CD49f is Localized at the Epithelial-stromal Interface in the Normal Gastric Mucosa, but is Found on Apical, Lateral and Basal Surfaces in Some Tumor Cells We immunohistochemically examined the localization of CD49f in the tumor and non-tumor tissues in the stomach, and found CD49f at the epithelial-stromal interface in the normal gastric mucosa (Figure 2A). The result is consistent with the report that CD49f functions as a subunit of receptors for laminins, major proteins in the basal lamina. Gastric mucosae with chronic gastritis showed expression of CD49f along the basal lamina of the gastric foveolae as in normal ones (Figure 2B), and similar expression pattern was found in the intestinal metaplasia (Figure 2C). In tumor cells, however, expression of CD49f was diversified. It was found at the epithelial-stromal interface in some tumor cells (Figure 2G), but it was detected on apical, lateral and basal surfaces in some cells, and some cells only weakly expressed it (Figure 2E).

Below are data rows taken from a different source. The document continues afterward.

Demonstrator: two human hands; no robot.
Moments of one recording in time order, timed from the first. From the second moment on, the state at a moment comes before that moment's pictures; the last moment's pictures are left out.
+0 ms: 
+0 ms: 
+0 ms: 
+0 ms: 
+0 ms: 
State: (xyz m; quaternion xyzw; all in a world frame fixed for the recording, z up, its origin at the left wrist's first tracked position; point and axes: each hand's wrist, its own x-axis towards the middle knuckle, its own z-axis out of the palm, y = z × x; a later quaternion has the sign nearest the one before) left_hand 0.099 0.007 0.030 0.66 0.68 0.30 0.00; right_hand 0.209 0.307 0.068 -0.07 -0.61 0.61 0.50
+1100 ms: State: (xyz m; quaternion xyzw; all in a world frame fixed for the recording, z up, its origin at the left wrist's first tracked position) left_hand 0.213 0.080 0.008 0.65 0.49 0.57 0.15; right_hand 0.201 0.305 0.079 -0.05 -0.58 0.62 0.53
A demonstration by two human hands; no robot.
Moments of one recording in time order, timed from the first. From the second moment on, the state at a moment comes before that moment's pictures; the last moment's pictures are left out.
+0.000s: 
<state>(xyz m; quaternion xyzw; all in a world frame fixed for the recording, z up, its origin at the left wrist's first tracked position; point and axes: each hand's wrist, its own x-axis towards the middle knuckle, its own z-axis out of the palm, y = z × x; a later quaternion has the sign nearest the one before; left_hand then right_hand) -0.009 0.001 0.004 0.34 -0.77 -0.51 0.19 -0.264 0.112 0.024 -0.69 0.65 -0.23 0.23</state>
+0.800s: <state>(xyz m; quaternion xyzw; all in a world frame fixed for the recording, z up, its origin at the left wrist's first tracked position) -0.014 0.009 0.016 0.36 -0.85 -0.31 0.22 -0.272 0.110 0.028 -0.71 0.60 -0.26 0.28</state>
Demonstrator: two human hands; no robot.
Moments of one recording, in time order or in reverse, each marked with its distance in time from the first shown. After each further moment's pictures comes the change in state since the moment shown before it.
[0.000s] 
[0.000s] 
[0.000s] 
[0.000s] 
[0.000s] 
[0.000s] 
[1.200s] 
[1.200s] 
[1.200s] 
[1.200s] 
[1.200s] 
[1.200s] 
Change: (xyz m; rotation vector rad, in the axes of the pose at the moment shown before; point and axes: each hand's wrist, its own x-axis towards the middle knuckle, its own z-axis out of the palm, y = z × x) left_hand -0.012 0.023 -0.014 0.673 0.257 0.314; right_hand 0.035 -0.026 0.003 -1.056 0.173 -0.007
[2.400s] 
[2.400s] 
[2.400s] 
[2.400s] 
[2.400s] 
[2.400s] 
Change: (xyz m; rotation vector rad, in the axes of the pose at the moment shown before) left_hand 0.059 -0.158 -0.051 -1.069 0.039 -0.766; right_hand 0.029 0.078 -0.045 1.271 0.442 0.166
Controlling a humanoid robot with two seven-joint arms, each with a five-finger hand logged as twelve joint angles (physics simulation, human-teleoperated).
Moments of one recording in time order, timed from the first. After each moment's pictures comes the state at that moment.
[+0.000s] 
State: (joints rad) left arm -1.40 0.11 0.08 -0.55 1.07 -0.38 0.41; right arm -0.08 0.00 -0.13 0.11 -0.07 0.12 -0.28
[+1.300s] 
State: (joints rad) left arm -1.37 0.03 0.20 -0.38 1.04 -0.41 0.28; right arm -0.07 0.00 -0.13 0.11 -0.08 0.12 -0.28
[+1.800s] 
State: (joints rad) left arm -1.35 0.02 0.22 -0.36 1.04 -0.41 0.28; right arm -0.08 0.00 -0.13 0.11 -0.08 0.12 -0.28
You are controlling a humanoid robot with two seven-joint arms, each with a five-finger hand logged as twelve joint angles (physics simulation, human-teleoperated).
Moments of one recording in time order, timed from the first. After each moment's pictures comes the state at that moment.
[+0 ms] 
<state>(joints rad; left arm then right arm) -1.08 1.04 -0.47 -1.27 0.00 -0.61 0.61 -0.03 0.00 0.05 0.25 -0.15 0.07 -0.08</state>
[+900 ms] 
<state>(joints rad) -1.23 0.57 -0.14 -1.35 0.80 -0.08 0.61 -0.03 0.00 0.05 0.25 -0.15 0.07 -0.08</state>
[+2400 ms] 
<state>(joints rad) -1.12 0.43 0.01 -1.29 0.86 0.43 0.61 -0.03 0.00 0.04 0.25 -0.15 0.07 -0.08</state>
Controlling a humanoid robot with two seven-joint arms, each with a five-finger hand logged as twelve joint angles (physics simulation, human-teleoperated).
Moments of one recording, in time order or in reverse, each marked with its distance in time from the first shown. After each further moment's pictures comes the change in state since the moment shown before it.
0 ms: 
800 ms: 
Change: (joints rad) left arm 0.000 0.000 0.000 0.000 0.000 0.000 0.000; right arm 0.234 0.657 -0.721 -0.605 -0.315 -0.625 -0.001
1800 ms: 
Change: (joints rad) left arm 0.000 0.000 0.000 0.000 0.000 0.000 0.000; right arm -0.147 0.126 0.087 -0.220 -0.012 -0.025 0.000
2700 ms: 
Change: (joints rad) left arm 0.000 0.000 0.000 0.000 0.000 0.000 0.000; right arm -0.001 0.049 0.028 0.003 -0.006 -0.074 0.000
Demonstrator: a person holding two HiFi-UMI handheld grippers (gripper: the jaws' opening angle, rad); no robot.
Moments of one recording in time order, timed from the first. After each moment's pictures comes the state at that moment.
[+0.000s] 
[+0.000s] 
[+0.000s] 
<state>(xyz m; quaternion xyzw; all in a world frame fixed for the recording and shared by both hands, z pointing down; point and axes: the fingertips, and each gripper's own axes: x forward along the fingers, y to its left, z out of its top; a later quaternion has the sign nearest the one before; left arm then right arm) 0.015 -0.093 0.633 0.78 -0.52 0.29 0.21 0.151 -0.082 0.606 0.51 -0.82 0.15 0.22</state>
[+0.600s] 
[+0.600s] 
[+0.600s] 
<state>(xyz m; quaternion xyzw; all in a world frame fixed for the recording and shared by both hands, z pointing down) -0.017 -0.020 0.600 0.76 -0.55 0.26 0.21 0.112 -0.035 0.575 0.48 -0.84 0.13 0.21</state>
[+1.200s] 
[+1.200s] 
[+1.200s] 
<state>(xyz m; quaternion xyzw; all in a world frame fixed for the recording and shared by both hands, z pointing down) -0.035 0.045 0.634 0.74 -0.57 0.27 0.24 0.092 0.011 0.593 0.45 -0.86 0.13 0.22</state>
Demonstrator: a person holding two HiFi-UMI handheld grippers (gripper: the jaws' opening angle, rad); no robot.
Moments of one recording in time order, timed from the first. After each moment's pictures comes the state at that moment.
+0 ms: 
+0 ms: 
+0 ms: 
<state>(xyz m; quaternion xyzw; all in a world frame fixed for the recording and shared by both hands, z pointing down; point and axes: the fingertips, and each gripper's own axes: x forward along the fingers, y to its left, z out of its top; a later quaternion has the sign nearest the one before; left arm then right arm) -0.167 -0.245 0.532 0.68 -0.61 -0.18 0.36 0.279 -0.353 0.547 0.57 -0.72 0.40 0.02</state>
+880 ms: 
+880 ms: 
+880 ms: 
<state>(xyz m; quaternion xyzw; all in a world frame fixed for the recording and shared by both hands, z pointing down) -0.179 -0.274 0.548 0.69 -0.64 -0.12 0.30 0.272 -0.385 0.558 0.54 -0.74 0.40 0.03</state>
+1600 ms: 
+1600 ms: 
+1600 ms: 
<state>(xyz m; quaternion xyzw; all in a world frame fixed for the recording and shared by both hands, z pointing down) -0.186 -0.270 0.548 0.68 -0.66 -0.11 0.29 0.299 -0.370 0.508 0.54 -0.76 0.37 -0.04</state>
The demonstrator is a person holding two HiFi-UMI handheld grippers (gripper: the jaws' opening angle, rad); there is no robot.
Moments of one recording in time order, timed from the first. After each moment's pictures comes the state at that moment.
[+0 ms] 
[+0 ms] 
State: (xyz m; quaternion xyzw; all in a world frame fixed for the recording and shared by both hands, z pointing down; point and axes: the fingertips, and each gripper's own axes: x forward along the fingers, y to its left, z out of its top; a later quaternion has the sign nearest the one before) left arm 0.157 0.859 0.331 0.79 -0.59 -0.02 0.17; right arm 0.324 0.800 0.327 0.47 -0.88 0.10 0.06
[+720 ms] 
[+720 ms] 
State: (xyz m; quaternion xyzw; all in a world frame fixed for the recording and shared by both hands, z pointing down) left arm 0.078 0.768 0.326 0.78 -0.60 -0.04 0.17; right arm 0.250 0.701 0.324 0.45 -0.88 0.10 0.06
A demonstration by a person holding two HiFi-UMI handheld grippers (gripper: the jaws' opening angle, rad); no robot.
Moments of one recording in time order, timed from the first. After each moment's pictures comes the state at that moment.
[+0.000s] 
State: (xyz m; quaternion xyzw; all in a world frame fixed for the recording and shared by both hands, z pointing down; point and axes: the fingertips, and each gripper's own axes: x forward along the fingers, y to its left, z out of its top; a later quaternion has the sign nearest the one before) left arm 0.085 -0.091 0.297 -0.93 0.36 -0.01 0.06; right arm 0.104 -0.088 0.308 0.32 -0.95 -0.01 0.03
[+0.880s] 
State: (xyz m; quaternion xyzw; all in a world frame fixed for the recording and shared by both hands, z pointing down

It is interesting that in gastric dysplasias adjacent to carcinoma, Drug_discovery CD49f was found on not only basal but also lateral surfaces, as in gastric carcinomas (Figure 2D), indicating that disorganized expression of CD49f might not be a result but a cause of tumorigenesis. A small proportion of tumor cells expressing CD49f all along the cell membrane (Figure 2E) may possibly represent gastric TICs. Figure 2 Localization of CD49f in gastric tissues.